Whether this represents an isolated capability or the beginning of a repeatable workflow for AI-assisted zero-day development is also unresolved. The indicators GTIG used to identify the exploit as AI-generated — docstrings, hallucinated CVSS scores, textbook code structure — may become less reliable as adversaries learn to clean up LLM output before deployment.
Analysis
John Hultquist, Chief Analyst at Google Threat Intelligence Group, framed the report’s significance directly in comments reported by The Register: “There’s a misconception that the AI vulnerability race is imminent.
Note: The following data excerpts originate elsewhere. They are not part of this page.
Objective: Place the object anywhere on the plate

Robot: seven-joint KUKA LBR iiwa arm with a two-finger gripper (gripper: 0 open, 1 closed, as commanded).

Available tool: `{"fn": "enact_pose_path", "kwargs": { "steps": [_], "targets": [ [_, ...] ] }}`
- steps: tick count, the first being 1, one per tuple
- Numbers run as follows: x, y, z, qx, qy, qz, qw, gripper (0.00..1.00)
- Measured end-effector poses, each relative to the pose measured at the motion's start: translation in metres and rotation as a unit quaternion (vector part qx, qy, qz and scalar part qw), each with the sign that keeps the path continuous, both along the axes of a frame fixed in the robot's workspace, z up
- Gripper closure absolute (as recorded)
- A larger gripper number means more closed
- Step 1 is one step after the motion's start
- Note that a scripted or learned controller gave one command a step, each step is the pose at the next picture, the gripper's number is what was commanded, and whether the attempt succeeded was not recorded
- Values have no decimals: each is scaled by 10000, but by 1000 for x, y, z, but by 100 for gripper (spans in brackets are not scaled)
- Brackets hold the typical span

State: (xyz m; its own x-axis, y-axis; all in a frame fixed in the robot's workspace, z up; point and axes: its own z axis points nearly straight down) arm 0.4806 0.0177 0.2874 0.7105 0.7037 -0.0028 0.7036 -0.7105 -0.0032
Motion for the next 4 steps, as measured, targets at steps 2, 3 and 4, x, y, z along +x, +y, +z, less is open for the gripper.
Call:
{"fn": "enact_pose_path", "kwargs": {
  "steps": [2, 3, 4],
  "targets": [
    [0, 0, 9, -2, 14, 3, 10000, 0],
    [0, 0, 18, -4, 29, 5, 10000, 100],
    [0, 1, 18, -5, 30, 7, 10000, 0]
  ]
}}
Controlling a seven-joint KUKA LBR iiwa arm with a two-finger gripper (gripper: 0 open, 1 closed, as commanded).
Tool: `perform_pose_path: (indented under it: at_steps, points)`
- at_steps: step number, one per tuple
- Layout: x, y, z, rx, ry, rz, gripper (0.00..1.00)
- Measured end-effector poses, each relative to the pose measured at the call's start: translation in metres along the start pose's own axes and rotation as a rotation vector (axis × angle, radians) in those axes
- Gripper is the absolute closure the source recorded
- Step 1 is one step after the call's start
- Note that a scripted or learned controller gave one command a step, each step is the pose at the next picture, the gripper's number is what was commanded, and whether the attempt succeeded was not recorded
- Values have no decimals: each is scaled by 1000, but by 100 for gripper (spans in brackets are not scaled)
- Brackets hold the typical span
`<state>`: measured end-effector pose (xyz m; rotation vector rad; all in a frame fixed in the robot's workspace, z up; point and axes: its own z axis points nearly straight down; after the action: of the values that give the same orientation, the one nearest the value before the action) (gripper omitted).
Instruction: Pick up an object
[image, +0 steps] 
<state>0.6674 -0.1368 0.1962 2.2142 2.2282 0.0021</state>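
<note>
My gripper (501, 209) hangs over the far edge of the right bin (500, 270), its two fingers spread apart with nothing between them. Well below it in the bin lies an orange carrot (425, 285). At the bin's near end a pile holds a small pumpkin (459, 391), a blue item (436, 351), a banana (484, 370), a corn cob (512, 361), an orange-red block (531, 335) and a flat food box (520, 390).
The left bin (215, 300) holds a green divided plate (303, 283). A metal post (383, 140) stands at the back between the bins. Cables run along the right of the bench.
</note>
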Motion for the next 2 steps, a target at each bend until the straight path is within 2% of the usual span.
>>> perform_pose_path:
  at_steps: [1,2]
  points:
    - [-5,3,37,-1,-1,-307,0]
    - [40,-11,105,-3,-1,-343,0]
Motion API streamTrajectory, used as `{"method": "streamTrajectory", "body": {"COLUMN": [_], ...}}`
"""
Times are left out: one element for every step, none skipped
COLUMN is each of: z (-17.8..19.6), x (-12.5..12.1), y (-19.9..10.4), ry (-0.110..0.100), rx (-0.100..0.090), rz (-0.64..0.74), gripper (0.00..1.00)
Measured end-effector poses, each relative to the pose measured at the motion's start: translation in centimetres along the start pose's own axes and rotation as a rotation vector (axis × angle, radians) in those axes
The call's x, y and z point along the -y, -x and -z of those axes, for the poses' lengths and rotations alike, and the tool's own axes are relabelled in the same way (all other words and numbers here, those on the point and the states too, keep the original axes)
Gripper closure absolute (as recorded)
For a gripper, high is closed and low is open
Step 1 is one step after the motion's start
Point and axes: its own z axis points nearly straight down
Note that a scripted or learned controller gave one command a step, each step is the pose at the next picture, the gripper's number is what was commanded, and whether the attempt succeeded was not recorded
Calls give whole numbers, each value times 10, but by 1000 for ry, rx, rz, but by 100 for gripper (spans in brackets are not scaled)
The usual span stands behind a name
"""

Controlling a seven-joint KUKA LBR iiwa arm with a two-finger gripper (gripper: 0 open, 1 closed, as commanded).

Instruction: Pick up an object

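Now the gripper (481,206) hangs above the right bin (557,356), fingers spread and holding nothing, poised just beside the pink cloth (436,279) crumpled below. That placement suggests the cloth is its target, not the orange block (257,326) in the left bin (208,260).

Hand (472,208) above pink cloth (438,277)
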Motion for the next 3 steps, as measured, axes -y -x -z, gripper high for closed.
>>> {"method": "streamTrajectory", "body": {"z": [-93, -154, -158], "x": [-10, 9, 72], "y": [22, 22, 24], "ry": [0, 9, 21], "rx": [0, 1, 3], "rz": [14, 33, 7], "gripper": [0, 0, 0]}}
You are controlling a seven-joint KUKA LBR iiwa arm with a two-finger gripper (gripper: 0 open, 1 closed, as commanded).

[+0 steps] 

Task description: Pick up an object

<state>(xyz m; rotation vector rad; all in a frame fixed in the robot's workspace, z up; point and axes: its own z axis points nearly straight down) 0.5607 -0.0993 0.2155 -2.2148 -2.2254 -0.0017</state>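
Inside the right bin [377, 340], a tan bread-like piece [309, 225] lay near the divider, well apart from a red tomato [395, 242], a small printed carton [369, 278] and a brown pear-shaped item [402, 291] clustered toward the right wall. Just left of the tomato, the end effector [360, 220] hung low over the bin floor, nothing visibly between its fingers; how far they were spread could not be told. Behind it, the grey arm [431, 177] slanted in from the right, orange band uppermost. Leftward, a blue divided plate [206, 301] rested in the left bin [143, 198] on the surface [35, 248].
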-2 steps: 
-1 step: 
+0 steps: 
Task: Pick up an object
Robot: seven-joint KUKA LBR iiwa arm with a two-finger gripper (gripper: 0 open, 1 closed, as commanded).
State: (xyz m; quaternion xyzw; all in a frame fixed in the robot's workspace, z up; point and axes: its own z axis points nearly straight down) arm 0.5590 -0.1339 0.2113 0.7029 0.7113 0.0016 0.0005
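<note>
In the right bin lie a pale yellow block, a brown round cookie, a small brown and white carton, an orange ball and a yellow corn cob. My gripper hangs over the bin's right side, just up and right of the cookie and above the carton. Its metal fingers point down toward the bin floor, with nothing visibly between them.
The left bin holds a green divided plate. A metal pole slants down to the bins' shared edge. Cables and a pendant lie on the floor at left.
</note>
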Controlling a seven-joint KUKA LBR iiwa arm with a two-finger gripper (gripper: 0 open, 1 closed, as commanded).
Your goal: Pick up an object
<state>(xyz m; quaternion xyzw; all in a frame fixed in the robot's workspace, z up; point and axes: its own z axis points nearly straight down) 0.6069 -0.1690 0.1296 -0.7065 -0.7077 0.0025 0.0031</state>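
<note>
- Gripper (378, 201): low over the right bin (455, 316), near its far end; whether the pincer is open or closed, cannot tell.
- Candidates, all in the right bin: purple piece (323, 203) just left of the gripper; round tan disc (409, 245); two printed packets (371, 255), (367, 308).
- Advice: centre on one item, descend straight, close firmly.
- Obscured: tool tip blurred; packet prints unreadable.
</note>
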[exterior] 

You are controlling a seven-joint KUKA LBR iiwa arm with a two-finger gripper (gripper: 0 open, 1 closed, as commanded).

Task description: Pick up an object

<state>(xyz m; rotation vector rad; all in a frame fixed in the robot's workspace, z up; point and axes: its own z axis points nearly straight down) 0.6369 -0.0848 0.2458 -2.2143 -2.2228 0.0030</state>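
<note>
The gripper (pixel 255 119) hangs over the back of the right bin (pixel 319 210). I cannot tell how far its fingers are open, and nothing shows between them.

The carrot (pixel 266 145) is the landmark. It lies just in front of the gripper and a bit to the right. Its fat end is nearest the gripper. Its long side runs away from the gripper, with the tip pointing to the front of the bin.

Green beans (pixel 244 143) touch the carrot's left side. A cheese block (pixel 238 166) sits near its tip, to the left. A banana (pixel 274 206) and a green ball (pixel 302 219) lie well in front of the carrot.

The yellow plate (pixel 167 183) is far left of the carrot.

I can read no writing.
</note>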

The reality is that it’s already begun.”
Ryan Dewhurst of watchTowr echoed that assessment as reported by The Hacker News: “AI is already accelerating vulnerability discovery, reducing the effort needed to identify, validate, and weaponize flaws.”
The significance of GTIG’s finding lies less in the sophistication of this particular exploit — a logic flaw in authentication code, requiring valid credentials — and more in what it signals about the direction of travel. Traditional security tooling such as fuzzers and static analyzers search for crashes and sinks; they are poorly suited to detecting the kind of intentional but contradictory logic that produces authentication bypasses. LLMs, trained on vast amounts of code and documentation, can reason about developer intent in ways that complement rather than duplicate existing tooling. If that capability becomes routinely accessible to criminal operators, the already compressed timeline from vulnerability disclosure to exploitation may extend further upstream — to vulnerabilities no one has yet reported.